Find every line in the data that contains the word "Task". Return each of those lines.
*** Opening DATASET RECORDS ***
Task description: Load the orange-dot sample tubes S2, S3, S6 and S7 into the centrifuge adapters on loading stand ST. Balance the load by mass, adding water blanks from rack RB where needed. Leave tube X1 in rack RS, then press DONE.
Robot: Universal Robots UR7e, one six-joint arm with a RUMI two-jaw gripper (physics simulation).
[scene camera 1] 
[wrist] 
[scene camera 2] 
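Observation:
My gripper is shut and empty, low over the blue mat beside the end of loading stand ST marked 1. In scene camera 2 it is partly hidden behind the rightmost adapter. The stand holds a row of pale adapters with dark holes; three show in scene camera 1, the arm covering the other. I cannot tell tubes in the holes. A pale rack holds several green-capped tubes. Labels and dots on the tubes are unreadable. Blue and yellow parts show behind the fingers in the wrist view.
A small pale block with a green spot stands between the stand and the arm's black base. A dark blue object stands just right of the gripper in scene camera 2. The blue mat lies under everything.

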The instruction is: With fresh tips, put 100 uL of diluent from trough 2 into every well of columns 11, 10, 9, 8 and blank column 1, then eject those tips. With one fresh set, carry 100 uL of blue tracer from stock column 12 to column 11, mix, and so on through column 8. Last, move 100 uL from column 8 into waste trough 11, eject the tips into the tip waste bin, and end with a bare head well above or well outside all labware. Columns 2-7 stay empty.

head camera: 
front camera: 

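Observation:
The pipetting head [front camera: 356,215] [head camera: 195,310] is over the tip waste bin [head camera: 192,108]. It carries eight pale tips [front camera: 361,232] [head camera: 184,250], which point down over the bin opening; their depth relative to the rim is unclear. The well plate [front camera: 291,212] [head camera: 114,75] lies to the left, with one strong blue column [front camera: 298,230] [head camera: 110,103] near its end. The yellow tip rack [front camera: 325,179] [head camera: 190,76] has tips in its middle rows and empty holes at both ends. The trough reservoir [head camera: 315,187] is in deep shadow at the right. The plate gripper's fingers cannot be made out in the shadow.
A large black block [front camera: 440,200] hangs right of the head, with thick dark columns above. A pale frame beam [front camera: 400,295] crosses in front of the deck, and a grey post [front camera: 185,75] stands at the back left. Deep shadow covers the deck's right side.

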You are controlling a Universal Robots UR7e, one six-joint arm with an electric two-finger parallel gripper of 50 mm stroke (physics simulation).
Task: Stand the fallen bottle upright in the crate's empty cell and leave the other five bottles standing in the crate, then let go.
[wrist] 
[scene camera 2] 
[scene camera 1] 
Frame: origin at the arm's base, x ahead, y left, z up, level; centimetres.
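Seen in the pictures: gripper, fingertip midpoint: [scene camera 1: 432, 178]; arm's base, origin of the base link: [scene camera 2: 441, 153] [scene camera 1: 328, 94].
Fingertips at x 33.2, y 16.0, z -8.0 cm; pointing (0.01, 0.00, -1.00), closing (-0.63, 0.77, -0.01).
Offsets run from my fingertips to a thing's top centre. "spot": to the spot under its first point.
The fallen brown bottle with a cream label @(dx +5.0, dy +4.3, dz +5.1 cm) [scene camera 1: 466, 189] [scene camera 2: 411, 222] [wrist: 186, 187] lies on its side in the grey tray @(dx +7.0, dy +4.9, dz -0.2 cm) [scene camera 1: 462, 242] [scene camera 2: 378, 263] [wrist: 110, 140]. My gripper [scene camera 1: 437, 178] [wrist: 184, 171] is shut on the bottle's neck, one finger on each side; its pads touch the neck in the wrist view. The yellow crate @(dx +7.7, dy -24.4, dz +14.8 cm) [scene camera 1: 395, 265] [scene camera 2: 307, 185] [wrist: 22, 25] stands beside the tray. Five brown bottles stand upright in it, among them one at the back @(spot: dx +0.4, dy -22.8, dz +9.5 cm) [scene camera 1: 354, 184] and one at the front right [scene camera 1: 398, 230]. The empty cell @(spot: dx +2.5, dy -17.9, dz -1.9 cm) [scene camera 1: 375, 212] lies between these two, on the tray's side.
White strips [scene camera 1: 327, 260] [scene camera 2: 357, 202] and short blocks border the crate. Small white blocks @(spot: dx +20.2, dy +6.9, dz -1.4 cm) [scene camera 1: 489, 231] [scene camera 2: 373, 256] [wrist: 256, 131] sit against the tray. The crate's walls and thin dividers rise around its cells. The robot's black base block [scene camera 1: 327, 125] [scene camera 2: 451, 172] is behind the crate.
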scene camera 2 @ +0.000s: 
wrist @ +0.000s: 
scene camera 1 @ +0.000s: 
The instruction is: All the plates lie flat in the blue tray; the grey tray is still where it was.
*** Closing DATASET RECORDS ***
WRITTEN RESPONSE
Task description: Load the orange-dot sample tubes S2, S3, S6 and S7 into the centrifuge adapters on loading stand ST. Balance the load by mass, adding water blanks from rack RB where needed. Leave tube X1 in rack RS, then press DONE.
Task: Stand the fallen bottle upright in the crate's empty cell and leave the other five bottles standing in the crate, then let go.

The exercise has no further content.